THE INPUT ->

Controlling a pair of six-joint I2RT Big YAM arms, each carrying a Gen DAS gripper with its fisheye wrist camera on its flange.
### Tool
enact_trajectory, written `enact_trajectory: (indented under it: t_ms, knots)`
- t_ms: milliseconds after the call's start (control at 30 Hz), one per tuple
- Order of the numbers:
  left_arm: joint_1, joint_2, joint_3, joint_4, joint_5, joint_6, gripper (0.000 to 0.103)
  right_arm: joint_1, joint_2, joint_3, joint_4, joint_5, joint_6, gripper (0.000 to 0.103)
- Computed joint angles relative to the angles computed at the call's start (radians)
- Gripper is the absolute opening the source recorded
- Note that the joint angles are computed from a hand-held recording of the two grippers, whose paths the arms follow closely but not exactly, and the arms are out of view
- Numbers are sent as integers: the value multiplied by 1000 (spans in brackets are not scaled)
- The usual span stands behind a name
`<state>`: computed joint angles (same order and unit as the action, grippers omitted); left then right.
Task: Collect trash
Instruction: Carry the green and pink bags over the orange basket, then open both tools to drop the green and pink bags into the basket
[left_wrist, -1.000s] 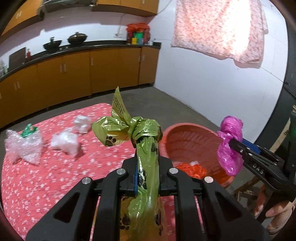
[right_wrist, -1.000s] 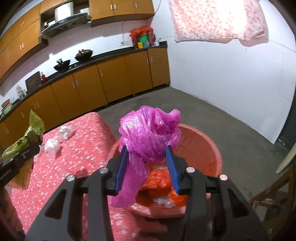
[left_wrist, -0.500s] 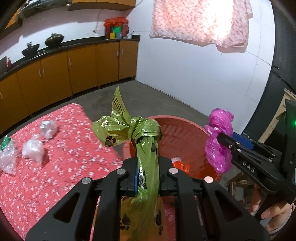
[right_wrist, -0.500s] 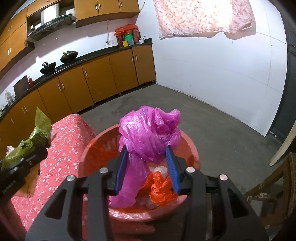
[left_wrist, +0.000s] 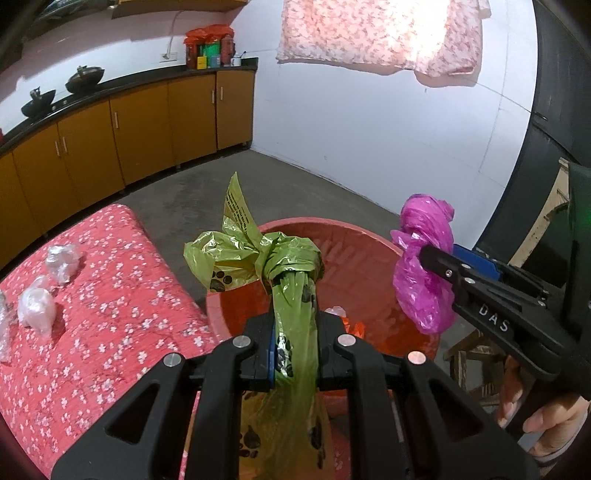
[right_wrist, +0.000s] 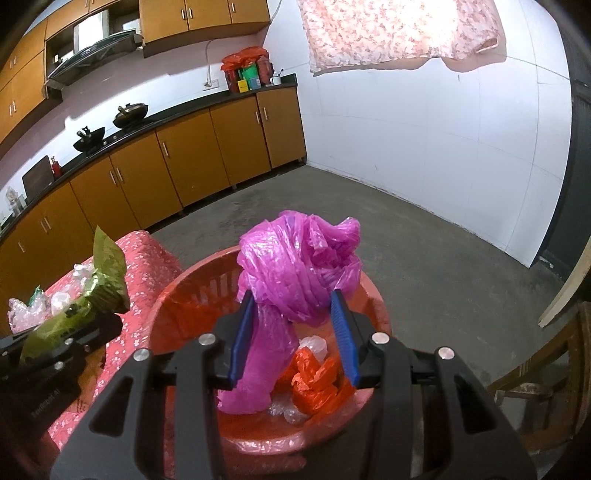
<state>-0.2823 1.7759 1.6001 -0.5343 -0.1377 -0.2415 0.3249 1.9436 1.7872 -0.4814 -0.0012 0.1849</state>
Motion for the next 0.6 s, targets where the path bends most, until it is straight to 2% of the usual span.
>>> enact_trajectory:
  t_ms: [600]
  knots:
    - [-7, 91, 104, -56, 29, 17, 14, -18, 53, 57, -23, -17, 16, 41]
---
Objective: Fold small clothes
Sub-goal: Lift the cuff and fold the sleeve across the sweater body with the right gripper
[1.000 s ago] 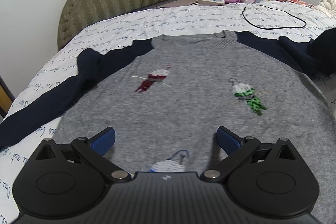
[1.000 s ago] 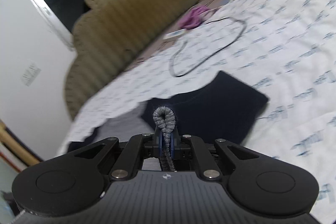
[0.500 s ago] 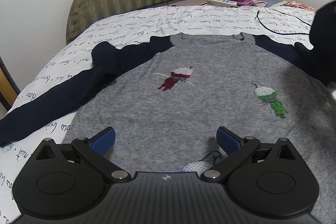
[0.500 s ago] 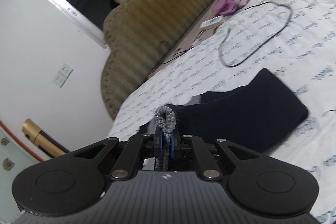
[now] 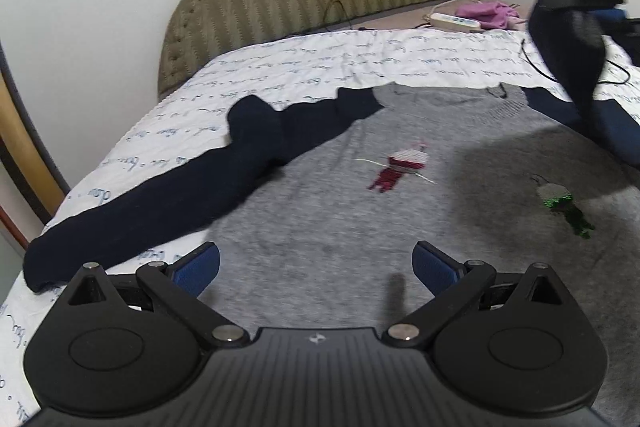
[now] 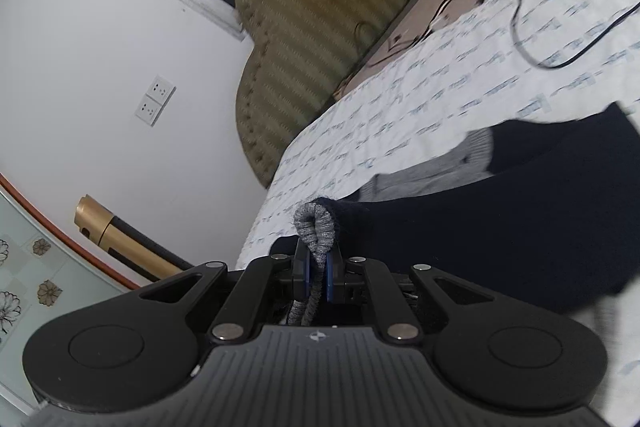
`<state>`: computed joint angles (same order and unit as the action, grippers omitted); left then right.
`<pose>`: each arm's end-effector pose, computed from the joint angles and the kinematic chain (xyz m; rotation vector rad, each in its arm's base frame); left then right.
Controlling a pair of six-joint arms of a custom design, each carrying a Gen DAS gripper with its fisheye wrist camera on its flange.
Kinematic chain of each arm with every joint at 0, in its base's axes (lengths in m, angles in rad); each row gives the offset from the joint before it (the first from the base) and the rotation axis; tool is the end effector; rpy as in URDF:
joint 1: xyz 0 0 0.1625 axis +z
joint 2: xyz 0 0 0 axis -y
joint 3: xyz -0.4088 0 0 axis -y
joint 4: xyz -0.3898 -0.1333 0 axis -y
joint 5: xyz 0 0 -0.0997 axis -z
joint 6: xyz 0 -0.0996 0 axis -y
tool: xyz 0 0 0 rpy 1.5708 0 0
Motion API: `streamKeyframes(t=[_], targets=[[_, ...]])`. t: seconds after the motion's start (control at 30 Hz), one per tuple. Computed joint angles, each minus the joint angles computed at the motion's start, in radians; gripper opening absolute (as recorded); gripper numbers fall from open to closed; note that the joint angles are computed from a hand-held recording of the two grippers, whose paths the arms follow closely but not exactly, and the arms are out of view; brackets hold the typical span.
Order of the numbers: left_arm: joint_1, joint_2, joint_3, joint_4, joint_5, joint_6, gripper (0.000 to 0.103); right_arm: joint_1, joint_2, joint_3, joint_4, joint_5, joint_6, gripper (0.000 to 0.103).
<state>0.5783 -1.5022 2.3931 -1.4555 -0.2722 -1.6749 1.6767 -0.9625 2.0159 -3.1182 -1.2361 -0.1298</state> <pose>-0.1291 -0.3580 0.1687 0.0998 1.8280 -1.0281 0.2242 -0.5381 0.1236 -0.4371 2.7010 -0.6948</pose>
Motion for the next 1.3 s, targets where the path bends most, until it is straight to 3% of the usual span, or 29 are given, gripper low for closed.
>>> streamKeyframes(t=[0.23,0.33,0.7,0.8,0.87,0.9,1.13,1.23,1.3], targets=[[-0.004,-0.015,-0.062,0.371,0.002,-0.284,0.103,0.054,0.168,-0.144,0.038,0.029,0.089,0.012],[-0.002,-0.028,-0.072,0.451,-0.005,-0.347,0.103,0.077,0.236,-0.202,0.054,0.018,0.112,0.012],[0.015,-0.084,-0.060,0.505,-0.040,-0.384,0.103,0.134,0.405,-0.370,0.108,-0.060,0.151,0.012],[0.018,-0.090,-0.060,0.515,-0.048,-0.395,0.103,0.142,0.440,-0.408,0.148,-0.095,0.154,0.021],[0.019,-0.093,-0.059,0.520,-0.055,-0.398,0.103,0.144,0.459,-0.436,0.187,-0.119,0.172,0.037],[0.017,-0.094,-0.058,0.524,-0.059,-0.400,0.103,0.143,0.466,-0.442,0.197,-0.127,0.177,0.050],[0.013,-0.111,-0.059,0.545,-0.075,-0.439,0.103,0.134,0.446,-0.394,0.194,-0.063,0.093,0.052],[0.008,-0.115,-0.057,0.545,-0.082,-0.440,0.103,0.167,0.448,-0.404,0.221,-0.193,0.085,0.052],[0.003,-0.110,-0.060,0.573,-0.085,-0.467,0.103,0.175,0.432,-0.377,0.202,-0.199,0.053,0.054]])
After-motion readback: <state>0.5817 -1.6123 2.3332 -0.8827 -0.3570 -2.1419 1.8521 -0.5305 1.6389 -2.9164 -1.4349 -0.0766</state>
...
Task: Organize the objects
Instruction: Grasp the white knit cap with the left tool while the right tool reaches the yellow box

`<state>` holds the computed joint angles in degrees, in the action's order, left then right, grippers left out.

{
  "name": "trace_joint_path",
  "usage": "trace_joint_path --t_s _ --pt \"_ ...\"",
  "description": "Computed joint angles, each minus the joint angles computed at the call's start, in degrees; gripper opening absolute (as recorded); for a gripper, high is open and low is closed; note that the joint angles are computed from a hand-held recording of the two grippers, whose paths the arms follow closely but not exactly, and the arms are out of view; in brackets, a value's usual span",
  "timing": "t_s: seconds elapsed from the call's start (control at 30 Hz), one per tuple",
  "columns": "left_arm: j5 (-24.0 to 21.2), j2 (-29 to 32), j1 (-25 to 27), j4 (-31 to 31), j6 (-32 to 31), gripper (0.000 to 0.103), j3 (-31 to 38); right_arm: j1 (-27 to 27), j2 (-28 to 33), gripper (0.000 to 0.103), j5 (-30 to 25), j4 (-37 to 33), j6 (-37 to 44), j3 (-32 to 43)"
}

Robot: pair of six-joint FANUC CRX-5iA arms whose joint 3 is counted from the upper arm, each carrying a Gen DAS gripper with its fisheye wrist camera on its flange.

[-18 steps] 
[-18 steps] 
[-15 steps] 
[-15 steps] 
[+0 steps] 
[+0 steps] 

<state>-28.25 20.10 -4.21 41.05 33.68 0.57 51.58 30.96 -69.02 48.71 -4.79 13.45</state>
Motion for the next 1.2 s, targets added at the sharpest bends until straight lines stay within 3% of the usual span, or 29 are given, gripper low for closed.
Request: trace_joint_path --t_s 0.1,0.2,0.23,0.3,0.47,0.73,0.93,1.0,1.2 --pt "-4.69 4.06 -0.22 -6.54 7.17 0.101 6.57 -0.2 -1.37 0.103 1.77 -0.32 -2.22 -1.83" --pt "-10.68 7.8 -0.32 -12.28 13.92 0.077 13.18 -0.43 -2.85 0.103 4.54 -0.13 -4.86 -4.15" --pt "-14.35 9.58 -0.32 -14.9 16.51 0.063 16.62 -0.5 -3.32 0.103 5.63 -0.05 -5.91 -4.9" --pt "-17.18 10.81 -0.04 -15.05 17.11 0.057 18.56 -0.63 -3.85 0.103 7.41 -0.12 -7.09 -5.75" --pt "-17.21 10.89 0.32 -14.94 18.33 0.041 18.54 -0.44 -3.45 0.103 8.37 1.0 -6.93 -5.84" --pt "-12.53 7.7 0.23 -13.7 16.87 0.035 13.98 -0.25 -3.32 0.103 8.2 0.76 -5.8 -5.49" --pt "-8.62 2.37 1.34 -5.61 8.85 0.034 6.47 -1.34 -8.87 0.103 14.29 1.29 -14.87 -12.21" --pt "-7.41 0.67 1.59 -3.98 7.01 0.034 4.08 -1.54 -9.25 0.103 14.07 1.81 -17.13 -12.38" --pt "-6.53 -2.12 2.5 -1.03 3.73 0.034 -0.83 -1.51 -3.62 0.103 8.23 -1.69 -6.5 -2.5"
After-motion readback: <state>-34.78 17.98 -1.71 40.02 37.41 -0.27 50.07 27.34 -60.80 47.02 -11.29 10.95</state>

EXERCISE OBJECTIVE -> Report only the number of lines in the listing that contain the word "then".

ANSWER FOR THIS EXERCISE -> 5